Filter the records below and copy every line containing the word "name".

Start of Supplied records

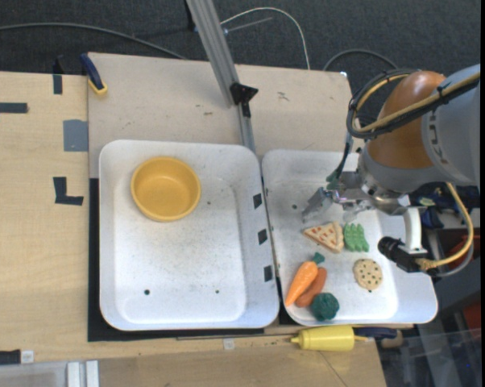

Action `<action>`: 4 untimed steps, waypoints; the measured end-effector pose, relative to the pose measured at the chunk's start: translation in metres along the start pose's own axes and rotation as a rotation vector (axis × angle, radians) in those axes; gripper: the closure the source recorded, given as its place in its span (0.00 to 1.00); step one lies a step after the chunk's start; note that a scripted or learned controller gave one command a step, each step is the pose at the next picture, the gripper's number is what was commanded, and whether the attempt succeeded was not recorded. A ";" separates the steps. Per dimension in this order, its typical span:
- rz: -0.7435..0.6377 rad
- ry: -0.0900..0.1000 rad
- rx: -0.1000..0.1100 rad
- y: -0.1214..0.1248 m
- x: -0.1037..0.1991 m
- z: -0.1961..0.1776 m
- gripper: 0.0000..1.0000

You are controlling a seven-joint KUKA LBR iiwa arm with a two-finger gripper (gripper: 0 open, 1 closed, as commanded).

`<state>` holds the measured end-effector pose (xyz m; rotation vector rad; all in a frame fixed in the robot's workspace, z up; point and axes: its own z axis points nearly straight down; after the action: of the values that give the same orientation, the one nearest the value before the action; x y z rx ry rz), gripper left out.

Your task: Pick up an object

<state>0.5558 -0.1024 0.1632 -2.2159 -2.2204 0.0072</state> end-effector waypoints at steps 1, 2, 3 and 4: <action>0.001 0.000 0.001 0.003 -0.004 0.046 0.00; 0.000 0.000 -0.003 0.004 -0.003 0.033 1.00; 0.001 -0.001 -0.011 0.008 -0.005 -0.029 1.00; 0.001 -0.002 -0.011 0.011 -0.016 -0.081 1.00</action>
<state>0.5674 -0.1180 0.2442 -2.2238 -2.2253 -0.0027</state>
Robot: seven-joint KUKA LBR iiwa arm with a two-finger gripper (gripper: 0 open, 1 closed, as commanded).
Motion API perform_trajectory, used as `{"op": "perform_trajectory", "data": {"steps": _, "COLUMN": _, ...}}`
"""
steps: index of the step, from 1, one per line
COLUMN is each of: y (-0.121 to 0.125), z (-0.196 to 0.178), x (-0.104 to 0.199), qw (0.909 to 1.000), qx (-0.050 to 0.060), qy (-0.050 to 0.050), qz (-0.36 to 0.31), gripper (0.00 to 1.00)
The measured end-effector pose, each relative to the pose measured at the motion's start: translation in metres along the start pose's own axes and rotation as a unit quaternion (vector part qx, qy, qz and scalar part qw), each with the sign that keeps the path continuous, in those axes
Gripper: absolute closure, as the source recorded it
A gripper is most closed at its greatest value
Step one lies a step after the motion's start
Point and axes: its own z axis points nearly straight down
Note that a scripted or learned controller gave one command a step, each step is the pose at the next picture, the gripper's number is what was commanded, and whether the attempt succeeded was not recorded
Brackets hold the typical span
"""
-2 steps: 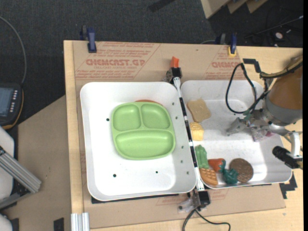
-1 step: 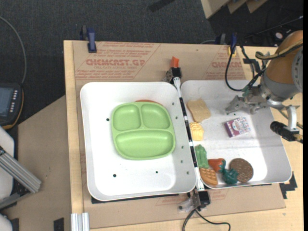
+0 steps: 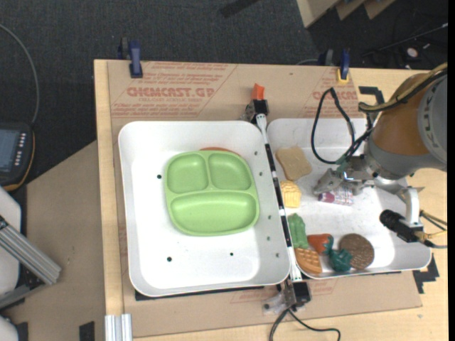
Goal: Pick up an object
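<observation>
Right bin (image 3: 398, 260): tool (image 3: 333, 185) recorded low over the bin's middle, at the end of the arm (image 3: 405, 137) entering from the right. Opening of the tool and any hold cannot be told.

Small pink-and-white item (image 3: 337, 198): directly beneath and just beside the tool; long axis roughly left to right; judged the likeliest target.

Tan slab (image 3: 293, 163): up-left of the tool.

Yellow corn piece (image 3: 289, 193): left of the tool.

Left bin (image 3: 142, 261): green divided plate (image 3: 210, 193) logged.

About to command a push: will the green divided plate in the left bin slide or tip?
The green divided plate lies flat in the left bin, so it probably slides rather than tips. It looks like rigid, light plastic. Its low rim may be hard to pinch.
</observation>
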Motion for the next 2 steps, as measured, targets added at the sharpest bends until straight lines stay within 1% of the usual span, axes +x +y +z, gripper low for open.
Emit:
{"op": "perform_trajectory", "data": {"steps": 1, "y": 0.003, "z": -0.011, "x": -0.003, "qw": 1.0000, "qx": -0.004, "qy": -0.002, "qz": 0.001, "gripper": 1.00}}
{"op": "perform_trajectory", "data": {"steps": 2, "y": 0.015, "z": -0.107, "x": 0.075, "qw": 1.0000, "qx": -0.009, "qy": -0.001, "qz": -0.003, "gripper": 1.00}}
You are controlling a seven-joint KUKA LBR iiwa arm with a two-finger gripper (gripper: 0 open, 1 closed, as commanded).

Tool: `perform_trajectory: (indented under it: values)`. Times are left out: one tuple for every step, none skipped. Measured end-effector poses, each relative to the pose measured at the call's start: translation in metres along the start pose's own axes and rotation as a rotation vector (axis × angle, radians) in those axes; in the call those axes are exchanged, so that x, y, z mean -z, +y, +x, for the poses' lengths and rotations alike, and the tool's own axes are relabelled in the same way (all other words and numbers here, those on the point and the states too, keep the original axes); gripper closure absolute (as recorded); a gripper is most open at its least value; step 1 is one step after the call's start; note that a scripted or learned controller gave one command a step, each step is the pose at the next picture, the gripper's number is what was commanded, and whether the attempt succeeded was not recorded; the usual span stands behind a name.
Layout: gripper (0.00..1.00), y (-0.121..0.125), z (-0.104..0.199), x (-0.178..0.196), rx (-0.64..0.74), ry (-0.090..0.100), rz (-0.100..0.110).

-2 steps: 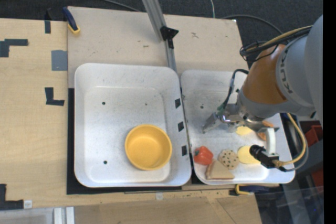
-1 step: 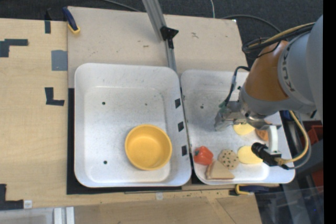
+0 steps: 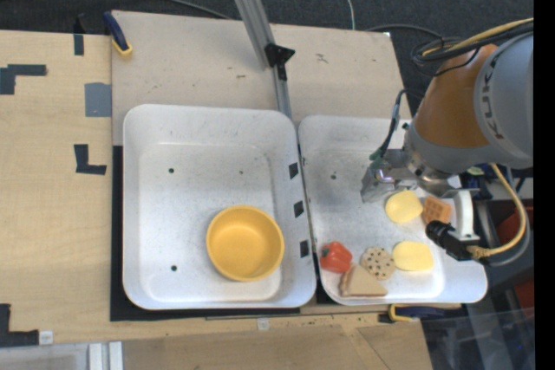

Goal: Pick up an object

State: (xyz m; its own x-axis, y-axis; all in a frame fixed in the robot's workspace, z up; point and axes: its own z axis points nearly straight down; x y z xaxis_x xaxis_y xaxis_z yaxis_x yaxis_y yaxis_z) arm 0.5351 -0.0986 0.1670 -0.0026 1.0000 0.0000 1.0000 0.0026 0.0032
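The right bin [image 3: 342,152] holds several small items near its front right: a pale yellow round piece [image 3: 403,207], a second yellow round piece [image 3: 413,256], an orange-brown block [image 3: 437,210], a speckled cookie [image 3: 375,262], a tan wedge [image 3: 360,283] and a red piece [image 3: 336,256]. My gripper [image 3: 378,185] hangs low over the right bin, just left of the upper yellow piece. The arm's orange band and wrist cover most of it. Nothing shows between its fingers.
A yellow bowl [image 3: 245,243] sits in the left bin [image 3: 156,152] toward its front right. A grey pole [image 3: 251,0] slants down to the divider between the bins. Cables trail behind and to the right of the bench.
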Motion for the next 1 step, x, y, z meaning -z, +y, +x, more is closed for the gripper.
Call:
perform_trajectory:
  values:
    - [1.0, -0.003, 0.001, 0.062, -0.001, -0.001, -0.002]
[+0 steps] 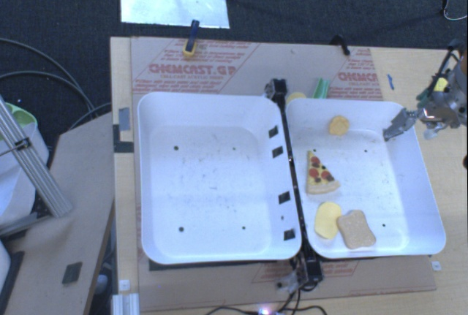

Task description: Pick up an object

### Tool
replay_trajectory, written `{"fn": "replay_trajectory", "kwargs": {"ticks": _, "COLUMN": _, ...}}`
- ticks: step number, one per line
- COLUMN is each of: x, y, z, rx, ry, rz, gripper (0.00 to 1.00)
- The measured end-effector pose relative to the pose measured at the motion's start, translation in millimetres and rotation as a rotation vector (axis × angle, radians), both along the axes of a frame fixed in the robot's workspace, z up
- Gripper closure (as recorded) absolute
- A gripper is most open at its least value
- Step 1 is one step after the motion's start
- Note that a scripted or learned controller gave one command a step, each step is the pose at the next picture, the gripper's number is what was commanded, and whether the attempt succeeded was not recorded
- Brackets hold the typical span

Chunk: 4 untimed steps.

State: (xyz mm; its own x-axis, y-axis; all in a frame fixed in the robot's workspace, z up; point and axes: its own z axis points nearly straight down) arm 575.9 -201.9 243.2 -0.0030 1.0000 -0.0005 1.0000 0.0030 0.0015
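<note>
Right bin [417, 160]: pizza slice [319, 172] flat at centre-left; toast [356, 229] touching yellow disc [327, 219] at front; small orange round [338, 125] at back.

- 2 white bins side by side: left bin [157, 160], right bin [417, 182]
- 4 toy food items in the right bin:
  - 1 pizza slice [319, 172]
  - 1 slice of bread [356, 229]
  - 1 yellow oval piece [327, 219], touching the bread
  - 1 small round orange-yellow piece [338, 125]
- 1 green object [320, 88] on the bench just behind the bins
- 1 gripper [401, 123] at the right bin's far right rim
</note>
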Motion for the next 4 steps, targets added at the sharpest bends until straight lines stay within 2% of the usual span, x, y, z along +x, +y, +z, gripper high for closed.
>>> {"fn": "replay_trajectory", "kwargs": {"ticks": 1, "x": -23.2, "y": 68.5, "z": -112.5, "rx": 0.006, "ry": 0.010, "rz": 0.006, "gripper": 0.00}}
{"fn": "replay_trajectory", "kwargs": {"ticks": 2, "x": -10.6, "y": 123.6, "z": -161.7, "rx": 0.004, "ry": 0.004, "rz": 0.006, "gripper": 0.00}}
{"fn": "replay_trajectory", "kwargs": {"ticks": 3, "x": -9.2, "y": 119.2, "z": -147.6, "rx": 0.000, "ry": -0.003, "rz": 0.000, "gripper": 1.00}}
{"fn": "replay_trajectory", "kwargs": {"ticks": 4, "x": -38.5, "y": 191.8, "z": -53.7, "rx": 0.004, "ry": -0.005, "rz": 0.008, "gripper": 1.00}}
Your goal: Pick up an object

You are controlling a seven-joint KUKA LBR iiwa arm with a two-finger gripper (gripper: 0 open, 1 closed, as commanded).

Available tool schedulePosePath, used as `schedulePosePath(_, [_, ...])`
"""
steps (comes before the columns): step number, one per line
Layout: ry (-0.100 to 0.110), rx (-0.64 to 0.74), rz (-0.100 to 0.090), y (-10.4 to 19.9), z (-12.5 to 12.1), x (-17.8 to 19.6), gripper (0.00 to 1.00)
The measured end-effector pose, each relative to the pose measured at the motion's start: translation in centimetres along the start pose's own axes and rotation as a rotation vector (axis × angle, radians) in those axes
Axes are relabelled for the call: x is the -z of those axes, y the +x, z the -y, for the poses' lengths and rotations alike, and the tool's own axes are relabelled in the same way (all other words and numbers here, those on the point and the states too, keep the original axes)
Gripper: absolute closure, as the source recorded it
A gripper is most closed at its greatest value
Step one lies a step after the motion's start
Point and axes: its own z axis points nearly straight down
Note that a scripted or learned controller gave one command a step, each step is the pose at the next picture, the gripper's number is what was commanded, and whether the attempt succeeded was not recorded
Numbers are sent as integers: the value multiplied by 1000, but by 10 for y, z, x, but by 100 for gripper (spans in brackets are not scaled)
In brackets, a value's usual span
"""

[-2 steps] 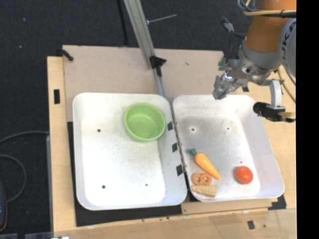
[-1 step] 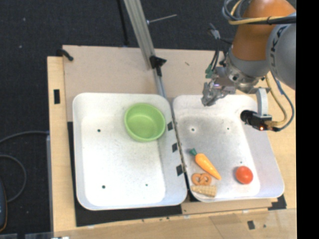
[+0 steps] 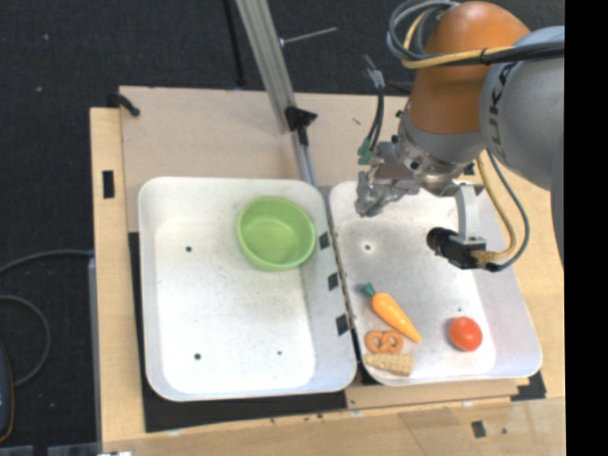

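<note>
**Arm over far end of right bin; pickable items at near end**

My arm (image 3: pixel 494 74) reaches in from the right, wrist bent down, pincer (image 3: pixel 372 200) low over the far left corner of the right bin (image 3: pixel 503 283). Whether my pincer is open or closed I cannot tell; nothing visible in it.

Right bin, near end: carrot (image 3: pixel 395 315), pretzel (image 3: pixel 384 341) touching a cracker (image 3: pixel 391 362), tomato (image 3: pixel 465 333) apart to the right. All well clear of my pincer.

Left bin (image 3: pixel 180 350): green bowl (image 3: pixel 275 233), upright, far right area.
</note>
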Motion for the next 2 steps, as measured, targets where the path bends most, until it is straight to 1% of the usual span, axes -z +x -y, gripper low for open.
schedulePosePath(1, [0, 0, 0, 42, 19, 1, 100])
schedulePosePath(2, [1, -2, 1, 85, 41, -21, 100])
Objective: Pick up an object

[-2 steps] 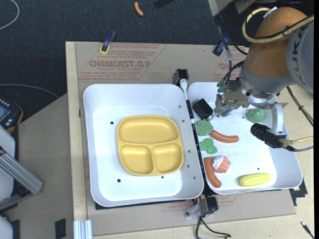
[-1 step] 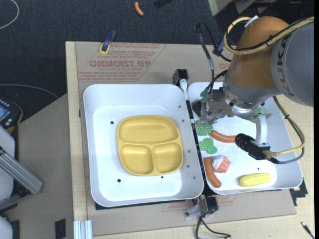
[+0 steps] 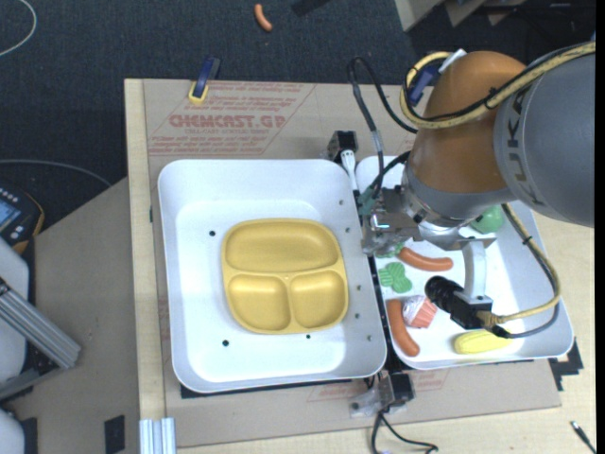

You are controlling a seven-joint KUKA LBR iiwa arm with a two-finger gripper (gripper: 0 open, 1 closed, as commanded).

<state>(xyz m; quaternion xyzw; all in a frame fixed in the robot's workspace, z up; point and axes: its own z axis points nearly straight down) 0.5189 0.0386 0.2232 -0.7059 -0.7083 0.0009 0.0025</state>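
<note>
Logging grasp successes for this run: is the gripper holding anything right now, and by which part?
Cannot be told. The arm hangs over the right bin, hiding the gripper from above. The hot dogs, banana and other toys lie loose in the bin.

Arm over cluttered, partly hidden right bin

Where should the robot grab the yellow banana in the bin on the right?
Probably around the middle of the banana, coming straight down from above. It lies flat, alone in the front corner of the right bin, with its long sides facing front and back, so fingers closing across its narrow width should fit. The bin wall sits close behind its right end, so the ends look harder to reach.
</note>
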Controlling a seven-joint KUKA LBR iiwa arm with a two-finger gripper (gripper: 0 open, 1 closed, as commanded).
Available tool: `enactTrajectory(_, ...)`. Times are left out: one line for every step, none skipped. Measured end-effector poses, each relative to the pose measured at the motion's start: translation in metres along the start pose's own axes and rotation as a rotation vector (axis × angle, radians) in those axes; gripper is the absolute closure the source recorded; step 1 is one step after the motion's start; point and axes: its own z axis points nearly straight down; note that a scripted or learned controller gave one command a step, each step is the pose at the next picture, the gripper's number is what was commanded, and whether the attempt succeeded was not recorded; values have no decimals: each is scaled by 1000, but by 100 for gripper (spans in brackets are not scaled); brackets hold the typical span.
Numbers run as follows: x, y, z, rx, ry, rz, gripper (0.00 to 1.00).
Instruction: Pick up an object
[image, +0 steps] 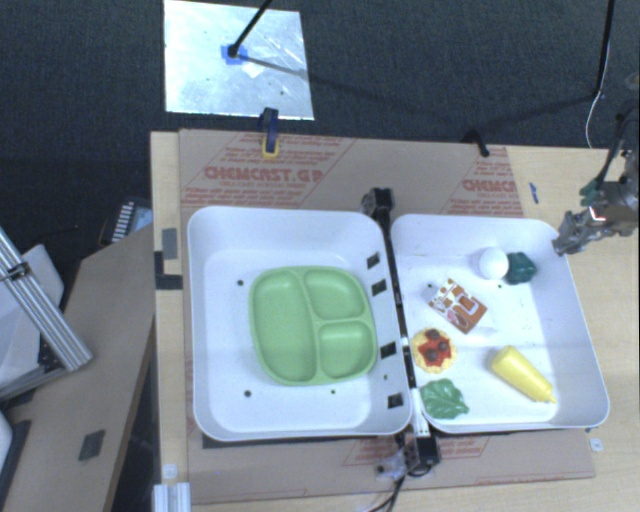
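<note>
Red "CHEMCAST GP" print, mirrored, on brown backing sheet

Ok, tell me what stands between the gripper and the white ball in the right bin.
Nothing visible. The gripper sits at the right bin's far right corner; the white ball lies inside, with the dark green piece touching its near side, just off the direct line.

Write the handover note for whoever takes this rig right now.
Gripper: at the far right corner of the right white bin, above its rim, holding nothing that can be seen.
Right white bin holds: small white ball touching a dark green lump; red and white printed packet; round yellow toy pizza with red topping; yellow cone-shaped piece; green leafy toy.
Left white bin holds a light green three-compartment plate.
Done: nothing picked yet.
Left: descend on one object, grasp and lift.
</note>
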Motion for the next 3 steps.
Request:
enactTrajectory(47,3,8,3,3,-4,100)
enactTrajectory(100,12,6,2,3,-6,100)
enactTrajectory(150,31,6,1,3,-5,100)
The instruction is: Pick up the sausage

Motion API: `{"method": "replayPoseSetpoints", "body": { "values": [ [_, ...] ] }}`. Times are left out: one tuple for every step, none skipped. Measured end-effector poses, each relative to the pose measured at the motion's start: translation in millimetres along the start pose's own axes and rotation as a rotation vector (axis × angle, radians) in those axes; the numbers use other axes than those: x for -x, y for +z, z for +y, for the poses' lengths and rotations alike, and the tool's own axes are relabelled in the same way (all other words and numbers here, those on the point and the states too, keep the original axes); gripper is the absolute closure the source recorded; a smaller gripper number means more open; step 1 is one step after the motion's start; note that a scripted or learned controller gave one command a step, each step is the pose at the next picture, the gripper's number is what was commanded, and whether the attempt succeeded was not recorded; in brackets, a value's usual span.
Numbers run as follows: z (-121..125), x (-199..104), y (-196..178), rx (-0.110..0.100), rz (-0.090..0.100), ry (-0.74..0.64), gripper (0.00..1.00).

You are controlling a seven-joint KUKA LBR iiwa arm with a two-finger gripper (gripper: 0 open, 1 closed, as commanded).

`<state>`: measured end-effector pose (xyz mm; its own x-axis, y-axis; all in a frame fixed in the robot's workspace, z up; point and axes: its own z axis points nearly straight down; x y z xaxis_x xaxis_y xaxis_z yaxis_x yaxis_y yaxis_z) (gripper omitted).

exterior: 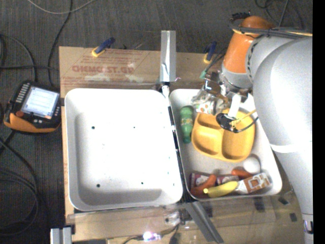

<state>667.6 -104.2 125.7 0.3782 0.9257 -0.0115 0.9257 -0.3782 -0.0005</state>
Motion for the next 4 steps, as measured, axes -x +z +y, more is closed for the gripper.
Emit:
{"method": "replayPoseSetpoints", "body": {
  "values": [
    [-31.7, -18.4, -57.3, -0.004, 0.006, 0.391, 1.00],
    [-32.2, -17.7, -65.1, -0.006, 0.000, 0.389, 1.00],
    [-32.1, -17.6, -65.3, -0.005, -0.001, 0.389, 0.00],
    [-47.8, -47.1, -57.5, -0.003, 0.004, 0.394, 0.00]
  ]
}}
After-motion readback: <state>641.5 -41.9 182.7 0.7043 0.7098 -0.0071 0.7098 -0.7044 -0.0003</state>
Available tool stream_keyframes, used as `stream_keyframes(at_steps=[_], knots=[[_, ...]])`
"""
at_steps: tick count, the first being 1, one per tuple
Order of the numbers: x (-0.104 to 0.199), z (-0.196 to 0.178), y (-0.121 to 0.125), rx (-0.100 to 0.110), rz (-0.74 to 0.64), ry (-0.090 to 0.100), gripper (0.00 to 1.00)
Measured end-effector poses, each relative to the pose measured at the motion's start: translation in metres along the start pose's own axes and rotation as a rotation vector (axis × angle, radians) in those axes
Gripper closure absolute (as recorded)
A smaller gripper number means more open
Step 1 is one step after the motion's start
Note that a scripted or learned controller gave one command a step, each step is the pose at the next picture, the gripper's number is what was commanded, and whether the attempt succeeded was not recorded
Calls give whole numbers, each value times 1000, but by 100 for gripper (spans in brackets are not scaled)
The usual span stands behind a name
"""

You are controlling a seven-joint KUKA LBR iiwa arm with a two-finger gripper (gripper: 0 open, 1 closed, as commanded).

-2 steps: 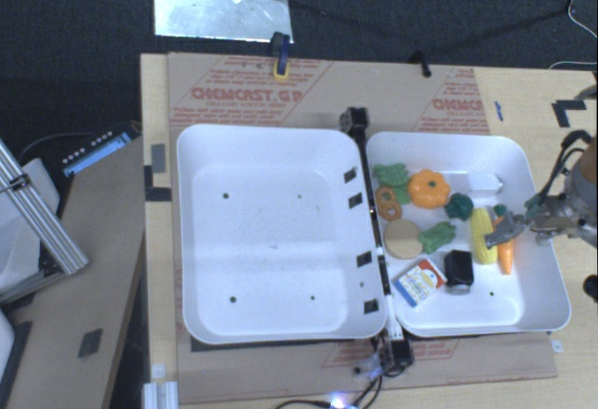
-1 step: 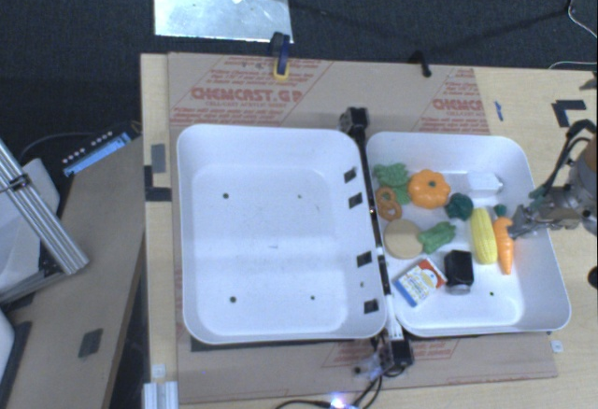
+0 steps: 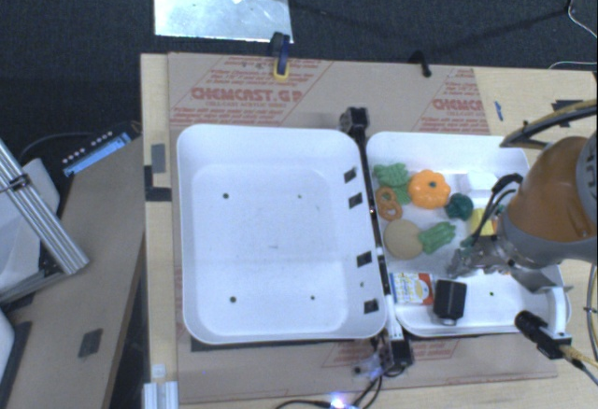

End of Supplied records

> **Output of the task**
Tool: `perform_trajectory: (indented under it: values)`. Times are left out: one tuple for every step, none skipped. Measured end-effector poses, each relative to the pose measured at the call's start: translation in metres along the start pose's own axes and rotation as a rotation vector (axis × angle, radians) in those axes; in the call those axes are exchanged, so that x, y, z mean -z, +y, +x, for the poses' lengths and rotations alike, and the tool's own axes are relabelled in the same way (all other words and numbers here, those on the point and the states too, keep the original axes); gripper closure absolute (as recorded); a gripper is most open at its least value; step 1 is one step after the call's start; note that a scripted or learned controller gave one command a step, each step is the pose at the next picture, the gripper's number is what was commanded, and whether the attempt succeeded was not recorded; the usual span stands behind a name.
The usual span stands behind a name

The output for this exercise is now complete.